ACTIVITY:
Reproduce each entry below verbatim.

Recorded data
▶

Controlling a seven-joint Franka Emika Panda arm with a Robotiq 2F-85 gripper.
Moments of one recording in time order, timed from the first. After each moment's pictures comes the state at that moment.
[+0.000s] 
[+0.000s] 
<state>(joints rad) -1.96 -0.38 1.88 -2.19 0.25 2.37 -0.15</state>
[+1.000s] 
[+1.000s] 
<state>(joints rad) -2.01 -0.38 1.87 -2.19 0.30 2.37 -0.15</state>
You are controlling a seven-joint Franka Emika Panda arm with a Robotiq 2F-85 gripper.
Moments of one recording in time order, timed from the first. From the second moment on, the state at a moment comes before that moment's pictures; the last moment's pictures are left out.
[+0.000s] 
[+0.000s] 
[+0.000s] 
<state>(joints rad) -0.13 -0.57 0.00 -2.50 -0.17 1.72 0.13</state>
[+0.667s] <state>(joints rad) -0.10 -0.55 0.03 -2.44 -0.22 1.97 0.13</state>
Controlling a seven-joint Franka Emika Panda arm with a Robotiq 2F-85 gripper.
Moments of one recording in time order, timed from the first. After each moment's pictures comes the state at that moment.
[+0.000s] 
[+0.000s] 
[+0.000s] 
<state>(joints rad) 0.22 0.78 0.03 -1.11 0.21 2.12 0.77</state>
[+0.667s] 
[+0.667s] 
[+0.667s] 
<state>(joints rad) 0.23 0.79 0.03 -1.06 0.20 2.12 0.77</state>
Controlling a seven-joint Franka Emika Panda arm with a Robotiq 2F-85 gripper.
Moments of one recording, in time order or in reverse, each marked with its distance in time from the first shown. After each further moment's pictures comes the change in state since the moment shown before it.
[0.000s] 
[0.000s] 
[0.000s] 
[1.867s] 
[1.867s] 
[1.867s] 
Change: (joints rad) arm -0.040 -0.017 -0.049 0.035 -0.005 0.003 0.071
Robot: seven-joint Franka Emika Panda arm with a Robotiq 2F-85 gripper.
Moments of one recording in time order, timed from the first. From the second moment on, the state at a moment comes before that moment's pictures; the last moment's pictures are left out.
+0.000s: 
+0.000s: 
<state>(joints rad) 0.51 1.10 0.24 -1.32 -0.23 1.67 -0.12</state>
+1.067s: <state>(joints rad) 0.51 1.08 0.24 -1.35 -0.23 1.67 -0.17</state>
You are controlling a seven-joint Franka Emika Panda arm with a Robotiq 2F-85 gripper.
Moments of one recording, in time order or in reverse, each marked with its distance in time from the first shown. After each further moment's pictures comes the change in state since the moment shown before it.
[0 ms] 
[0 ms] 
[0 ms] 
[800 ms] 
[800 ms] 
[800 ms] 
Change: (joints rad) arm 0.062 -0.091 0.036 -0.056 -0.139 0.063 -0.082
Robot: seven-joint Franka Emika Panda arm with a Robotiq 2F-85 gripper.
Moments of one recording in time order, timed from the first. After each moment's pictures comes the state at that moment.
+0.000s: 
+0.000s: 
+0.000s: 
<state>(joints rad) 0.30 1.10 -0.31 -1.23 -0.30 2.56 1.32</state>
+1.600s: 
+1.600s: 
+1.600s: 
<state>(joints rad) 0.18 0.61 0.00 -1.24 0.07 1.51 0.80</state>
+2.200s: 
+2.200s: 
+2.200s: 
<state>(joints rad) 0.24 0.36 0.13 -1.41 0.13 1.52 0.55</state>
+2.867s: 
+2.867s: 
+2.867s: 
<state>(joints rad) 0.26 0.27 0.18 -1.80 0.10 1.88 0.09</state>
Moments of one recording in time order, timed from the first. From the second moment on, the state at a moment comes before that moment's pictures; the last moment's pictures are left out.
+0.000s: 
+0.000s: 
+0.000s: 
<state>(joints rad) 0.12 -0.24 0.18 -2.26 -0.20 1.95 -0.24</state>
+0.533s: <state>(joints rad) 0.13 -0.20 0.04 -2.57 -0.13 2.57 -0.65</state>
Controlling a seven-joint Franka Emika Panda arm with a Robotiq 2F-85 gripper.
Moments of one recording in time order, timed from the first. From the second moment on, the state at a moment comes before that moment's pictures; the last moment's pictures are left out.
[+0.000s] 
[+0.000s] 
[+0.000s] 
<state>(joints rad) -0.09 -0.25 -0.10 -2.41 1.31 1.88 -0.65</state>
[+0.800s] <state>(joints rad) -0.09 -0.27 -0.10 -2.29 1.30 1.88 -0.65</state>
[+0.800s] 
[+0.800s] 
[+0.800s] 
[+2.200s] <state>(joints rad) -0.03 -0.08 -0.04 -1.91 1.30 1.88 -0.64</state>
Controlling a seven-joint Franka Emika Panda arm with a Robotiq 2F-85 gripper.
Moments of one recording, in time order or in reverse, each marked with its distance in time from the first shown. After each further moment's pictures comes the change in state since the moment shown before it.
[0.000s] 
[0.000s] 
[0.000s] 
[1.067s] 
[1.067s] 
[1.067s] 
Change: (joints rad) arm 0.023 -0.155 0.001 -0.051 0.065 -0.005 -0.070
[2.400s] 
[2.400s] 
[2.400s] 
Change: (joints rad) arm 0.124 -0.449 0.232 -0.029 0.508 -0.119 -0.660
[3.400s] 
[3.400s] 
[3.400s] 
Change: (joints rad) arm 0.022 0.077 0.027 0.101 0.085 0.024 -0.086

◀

SOLUTION TO THE PROBLEM:
Controlling a seven-joint Franka Emika Panda arm with a Robotiq 2F-85 gripper.
Moments of one recording in time order, timed from the first. After each moment's pictures comes the state at that moment.
[+0.000s] 
[+0.000s] 
<state>(joints rad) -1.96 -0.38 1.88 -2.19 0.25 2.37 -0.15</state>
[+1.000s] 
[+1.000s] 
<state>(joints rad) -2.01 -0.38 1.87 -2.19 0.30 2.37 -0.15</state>
You are controlling a seven-joint Franka Emika Panda arm with a Robotiq 2F-85 gripper.
Moments of one recording in time order, timed from the first. From the second moment on, the state at a moment comes before that moment's pictures; the last moment's pictures are left out.
[+0.000s] 
[+0.000s] 
[+0.000s] 
<state>(joints rad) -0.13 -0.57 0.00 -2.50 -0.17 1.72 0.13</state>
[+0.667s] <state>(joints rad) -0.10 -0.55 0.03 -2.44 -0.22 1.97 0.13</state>
Controlling a seven-joint Franka Emika Panda arm with a Robotiq 2F-85 gripper.
Moments of one recording in time order, timed from the first. After each moment's pictures comes the state at that moment.
[+0.000s] 
[+0.000s] 
[+0.000s] 
<state>(joints rad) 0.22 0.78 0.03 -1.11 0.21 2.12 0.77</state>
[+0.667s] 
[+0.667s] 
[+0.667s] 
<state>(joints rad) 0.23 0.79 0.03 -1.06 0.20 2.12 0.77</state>
Controlling a seven-joint Franka Emika Panda arm with a Robotiq 2F-85 gripper.
Moments of one recording, in time order or in reverse, each marked with its distance in time from the first shown. After each further moment's pictures comes the change in state since the moment shown before it.
[0.000s] 
[0.000s] 
[0.000s] 
[1.867s] 
[1.867s] 
[1.867s] 
Change: (joints rad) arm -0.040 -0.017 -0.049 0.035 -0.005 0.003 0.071
Robot: seven-joint Franka Emika Panda arm with a Robotiq 2F-85 gripper.
Moments of one recording in time order, timed from the first. From the second moment on, the state at a moment comes before that moment's pictures; the last moment's pictures are left out.
+0.000s: 
+0.000s: 
<state>(joints rad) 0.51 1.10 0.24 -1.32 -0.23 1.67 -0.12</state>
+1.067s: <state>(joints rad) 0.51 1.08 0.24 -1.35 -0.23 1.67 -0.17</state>
You are controlling a seven-joint Franka Emika Panda arm with a Robotiq 2F-85 gripper.
Moments of one recording, in time order or in reverse, each marked with its distance in time from the first shown. After each further moment's pictures comes the change in state since the moment shown before it.
[0 ms] 
[0 ms] 
[0 ms] 
[800 ms] 
[800 ms] 
[800 ms] 
Change: (joints rad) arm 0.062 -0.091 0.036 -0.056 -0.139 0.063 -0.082
Robot: seven-joint Franka Emika Panda arm with a Robotiq 2F-85 gripper.
Moments of one recording in time order, timed from the first. After each moment's pictures comes the state at that moment.
+0.000s: 
+0.000s: 
+0.000s: 
<state>(joints rad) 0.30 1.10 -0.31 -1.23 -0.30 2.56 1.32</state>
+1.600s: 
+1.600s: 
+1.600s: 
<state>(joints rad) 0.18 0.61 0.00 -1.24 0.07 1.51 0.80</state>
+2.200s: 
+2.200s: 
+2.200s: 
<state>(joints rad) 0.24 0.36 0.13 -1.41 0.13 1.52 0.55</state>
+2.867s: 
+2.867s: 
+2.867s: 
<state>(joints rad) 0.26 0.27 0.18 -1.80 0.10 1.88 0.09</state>
Moments of one recording in time order, timed from the first. From the second moment on, the state at a moment comes before that moment's pictures; the last moment's pictures are left out.
+0.000s: 
+0.000s: 
+0.000s: 
<state>(joints rad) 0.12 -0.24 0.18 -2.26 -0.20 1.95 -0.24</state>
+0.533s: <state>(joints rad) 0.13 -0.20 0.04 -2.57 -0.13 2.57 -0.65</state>
Controlling a seven-joint Franka Emika Panda arm with a Robotiq 2F-85 gripper.
Moments of one recording in time order, timed from the first. From the second moment on, the state at a moment comes before that moment's pictures; the last moment's pictures are left out.
[+0.000s] 
[+0.000s] 
[+0.000s] 
<state>(joints rad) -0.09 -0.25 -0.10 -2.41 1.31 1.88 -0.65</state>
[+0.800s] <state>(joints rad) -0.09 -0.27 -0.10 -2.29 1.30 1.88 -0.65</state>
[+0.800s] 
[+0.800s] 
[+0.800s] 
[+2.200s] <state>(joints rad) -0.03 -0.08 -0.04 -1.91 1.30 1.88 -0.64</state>
Controlling a seven-joint Franka Emika Panda arm with a Robotiq 2F-85 gripper.
Moments of one recording, in time order or in reverse, each marked with its distance in time from the first shown. After each further moment's pictures comes the change in state since the moment shown before it.
[0.000s] 
[0.000s] 
[0.000s] 
[1.067s] 
[1.067s] 
[1.067s] 
Change: (joints rad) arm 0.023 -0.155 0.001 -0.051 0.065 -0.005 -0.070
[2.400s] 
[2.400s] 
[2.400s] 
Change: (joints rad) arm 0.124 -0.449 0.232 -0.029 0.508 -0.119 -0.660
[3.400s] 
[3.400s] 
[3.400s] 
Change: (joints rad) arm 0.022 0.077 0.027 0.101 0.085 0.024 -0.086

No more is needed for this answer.